-- Task input follows --
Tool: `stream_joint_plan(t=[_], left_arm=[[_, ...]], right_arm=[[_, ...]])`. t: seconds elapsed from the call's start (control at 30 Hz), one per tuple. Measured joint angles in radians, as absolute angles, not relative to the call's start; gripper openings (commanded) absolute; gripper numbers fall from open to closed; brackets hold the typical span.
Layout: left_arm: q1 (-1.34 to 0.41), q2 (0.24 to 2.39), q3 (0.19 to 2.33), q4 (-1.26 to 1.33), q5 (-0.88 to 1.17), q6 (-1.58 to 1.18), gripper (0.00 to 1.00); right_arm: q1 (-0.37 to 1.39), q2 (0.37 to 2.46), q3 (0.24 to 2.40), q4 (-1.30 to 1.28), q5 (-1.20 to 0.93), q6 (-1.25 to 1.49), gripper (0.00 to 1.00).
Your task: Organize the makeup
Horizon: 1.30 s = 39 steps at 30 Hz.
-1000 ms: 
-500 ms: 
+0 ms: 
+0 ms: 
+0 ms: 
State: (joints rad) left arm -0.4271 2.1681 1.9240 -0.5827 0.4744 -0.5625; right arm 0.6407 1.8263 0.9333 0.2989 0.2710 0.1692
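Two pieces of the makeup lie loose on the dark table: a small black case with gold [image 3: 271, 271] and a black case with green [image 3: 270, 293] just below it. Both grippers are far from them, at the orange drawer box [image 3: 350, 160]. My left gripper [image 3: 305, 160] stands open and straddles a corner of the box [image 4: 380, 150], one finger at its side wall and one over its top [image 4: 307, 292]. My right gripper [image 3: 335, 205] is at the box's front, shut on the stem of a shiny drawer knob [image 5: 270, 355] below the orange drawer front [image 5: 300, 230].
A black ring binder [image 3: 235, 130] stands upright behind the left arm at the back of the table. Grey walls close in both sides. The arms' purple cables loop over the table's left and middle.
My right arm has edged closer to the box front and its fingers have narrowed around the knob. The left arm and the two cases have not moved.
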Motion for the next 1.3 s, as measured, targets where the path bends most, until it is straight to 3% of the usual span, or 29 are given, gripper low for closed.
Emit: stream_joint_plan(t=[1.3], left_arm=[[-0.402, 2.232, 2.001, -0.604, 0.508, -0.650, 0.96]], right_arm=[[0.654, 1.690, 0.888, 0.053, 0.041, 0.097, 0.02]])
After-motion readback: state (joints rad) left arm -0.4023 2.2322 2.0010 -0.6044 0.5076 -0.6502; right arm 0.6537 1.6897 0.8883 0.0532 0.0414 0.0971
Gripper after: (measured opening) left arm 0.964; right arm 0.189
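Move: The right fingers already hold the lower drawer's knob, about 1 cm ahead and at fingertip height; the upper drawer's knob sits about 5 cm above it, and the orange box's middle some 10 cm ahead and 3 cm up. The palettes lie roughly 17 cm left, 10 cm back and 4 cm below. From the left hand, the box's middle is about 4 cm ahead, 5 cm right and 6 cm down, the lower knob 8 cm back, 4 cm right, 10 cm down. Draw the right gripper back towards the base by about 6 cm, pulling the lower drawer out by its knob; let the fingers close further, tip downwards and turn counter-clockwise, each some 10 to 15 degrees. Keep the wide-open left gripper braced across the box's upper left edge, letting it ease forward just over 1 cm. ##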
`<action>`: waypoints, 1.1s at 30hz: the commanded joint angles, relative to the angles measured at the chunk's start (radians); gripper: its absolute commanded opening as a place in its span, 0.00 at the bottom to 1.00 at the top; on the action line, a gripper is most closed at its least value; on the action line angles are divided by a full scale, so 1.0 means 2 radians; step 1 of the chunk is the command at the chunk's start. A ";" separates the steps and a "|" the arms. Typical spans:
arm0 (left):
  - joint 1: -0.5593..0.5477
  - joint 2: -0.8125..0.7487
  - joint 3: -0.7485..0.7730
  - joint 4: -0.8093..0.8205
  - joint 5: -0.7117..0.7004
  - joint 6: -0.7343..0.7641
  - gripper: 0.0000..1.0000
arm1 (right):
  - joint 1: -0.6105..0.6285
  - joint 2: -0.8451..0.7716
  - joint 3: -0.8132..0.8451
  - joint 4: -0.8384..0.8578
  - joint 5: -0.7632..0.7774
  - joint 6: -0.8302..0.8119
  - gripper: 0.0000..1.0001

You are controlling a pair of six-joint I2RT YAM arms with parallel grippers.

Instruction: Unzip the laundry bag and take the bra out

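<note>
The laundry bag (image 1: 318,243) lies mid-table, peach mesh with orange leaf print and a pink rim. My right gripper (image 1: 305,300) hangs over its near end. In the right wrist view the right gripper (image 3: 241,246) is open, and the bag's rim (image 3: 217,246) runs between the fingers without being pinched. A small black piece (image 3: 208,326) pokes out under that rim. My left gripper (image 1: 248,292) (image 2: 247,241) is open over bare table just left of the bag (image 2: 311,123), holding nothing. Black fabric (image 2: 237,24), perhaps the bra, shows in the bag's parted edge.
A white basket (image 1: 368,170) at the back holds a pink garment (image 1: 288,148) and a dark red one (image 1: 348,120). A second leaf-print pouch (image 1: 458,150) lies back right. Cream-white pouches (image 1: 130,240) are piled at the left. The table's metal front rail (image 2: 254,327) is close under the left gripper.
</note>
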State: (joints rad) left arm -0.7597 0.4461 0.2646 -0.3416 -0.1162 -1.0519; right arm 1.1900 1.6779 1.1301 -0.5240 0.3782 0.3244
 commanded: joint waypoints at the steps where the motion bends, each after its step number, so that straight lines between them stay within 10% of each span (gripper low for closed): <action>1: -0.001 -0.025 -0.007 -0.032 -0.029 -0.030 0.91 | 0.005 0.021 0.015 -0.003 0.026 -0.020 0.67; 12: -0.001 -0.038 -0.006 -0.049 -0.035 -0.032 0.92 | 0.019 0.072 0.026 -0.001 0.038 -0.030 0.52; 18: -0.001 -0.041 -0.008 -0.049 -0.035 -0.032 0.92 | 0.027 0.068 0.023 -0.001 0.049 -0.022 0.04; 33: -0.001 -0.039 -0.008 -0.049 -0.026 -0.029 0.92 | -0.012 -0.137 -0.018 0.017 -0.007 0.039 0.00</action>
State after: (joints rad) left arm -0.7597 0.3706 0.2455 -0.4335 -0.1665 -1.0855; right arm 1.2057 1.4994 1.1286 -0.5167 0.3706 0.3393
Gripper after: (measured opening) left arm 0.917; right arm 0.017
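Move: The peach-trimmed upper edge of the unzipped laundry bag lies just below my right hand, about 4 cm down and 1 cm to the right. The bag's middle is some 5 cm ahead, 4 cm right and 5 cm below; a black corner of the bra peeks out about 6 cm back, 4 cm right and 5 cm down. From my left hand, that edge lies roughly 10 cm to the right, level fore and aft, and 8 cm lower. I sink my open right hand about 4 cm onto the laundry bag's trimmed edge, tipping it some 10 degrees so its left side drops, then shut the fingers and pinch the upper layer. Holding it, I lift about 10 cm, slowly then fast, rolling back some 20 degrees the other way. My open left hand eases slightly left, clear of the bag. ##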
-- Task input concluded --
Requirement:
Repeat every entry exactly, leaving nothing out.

Worked solution:
Tool: `stream_joint_plan(t=[_], left_arm=[[_, ...]], right_arm=[[_, ...]])`. t: seconds elapsed from the call's start (control at 30 Hz), one per tuple. Measured joint angles in radians, as absolute angles, not relative to the call's start; gripper openings (commanded) absolute; gripper numbers fall from open to closed; brackets hold the typical span.
Layout: left_arm: q1 (-1.34 to 0.41), q2 (0.24 to 2.39), q3 (0.19 to 2.33), q4 (-1.26 to 1.33), q5 (-0.88 to 1.17), q6 (-1.58 to 1.18), gripper (0.00 to 1.00); right_arm: q1 (-0.37 to 1.39), q2 (0.37 to 2.46), q3 (0.24 to 2.40), q4 (-1.30 to 1.28), q5 (-1.20 to 0.93), q6 (-1.25 to 1.49), gripper (0.00 to 1.00).
Your task: Organize the makeup
Horizon: 1.30 s = 39 steps at 30 Hz.
-1000 ms: 
-500 ms: 
+0 ms: 
+0 ms: 
+0 ms: 
State: (joints rad) left arm -0.4271 2.1681 1.9240 -0.5827 0.4744 -0.5625; right arm 0.6407 1.8263 0.9333 0.2989 0.2710 0.1692
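Two pieces of the makeup lie loose on the dark table: a small black case with gold [image 3: 271, 271] and a black case with green [image 3: 270, 293] just below it. Both grippers are far from them, at the orange drawer box [image 3: 350, 160]. My left gripper [image 3: 305, 160] stands open and straddles a corner of the box [image 4: 380, 150], one finger at its side wall and one over its top [image 4: 307, 292]. My right gripper [image 3: 335, 205] is at the box's front, shut on the stem of a shiny drawer knob [image 5: 270, 355] below the orange drawer front [image 5: 300, 230].
A black ring binder [image 3: 235, 130] stands upright behind the left arm at the back of the table. Grey walls close in both sides. The arms' purple cables loop over the table's left and middle.
My right arm has edged closer to the box front and its fingers have narrowed around the knob. The left arm and the two cases have not moved.
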Motion for the next 1.3 s, as measured, targets where the path bends most, until it is straight to 3% of the usual span, or 29 are given, gripper low for closed.
Emit: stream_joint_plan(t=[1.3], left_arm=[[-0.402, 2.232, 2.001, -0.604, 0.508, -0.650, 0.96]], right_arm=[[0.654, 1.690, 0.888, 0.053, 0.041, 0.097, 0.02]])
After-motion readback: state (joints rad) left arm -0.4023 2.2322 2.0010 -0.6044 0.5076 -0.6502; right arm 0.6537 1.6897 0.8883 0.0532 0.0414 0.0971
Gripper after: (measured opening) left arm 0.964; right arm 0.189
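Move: The right fingers already hold the lower drawer's knob, about 1 cm ahead and at fingertip height; the upper drawer's knob sits about 5 cm above it, and the orange box's middle some 10 cm ahead and 3 cm up. The palettes lie roughly 17 cm left, 10 cm back and 4 cm below. From the left hand, the box's middle is about 4 cm ahead, 5 cm right and 6 cm down, the lower knob 8 cm back, 4 cm right, 10 cm down. Draw the right gripper back towards the base by about 6 cm, pulling the lower drawer out by its knob; let the fingers close further, tip downwards and turn counter-clockwise, each some 10 to 15 degrees. Keep the wide-open left gripper braced across the box's upper left edge, letting it ease forward just over 1 cm. ##
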`<action>`: waypoints, 1.1s at 30hz: the commanded joint angles, relative to the angles measured at the chunk's start (radians); gripper: its absolute commanded opening as a place in its span, 0.00 at the bottom to 1.00 at the top; on the action line, a gripper is most closed at its least value; on the action line angles are divided by a full scale, so 1.0 means 2 radians; step 1 of the chunk is the command at the chunk's start. A ";" separates the steps and a "|" the arms. Typical spans:
arm0 (left):
  - joint 1: -0.5593..0.5477
  - joint 2: -0.8125..0.7487
  - joint 3: -0.7485..0.7730
  - joint 4: -0.8093..0.8205
  - joint 5: -0.7117..0.7004
  - joint 6: -0.7343..0.7641
  - gripper: 0.0000..1.0000
arm1 (right):
  - joint 1: -0.6105..0.6285
  - joint 2: -0.8451..0.7716
  - joint 3: -0.8132..0.8451
  - joint 4: -0.8384..0.8578
  - joint 5: -0.7632..0.7774
  - joint 6: -0.8302..0.8119
  - gripper: 0.0000..1.0001

You are controlling a pair of six-joint I2RT YAM arms with parallel grippers.

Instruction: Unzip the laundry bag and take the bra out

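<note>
The laundry bag (image 1: 318,243) lies mid-table, peach mesh with orange leaf print and a pink rim. My right gripper (image 1: 305,300) hangs over its near end. In the right wrist view the right gripper (image 3: 241,246) is open, and the bag's rim (image 3: 217,246) runs between the fingers without being pinched. A small black piece (image 3: 208,326) pokes out under that rim. My left gripper (image 1: 248,292) (image 2: 247,241) is open over bare table just left of the bag (image 2: 311,123), holding nothing. Black fabric (image 2: 237,24), perhaps the bra, shows in the bag's parted edge.
A white basket (image 1: 368,170) at the back holds a pink garment (image 1: 288,148) and a dark red one (image 1: 348,120). A second leaf-print pouch (image 1: 458,150) lies back right. Cream-white pouches (image 1: 130,240) are piled at the left. The table's metal front rail (image 2: 254,327) is close under the left gripper.
</note>
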State: (joints rad) left arm -0.7597 0.4461 0.2646 -0.3416 -0.1162 -1.0519; right arm 1.1900 1.6779 1.1301 -0.5240 0.3782 0.3244
 commanded: joint waypoints at the steps where the motion bends, each after its step number, so that straight lines between them stay within 10% of each span (gripper low for closed): <action>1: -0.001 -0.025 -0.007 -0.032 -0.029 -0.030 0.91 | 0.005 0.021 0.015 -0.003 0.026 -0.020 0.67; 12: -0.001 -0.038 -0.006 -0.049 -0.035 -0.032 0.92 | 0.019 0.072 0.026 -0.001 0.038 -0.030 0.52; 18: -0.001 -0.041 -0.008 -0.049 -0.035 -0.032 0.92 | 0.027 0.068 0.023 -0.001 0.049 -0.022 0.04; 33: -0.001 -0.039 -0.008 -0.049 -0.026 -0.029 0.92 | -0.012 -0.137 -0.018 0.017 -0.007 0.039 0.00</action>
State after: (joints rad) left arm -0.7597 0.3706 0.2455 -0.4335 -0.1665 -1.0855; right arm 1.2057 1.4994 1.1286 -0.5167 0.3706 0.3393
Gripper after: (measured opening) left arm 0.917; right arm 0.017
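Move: The peach-trimmed upper edge of the unzipped laundry bag lies just below my right hand, about 4 cm down and 1 cm to the right. The bag's middle is some 5 cm ahead, 4 cm right and 5 cm below; a black corner of the bra peeks out about 6 cm back, 4 cm right and 5 cm down. From my left hand, that edge lies roughly 10 cm to the right, level fore and aft, and 8 cm lower. I sink my open right hand about 4 cm onto the laundry bag's trimmed edge, tipping it some 10 degrees so its left side drops, then shut the fingers and pinch the upper layer. Holding it, I lift about 10 cm, slowly then fast, rolling back some 20 degrees the other way. My open left hand eases slightly left, clear of the bag. ##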

The output shown is complete.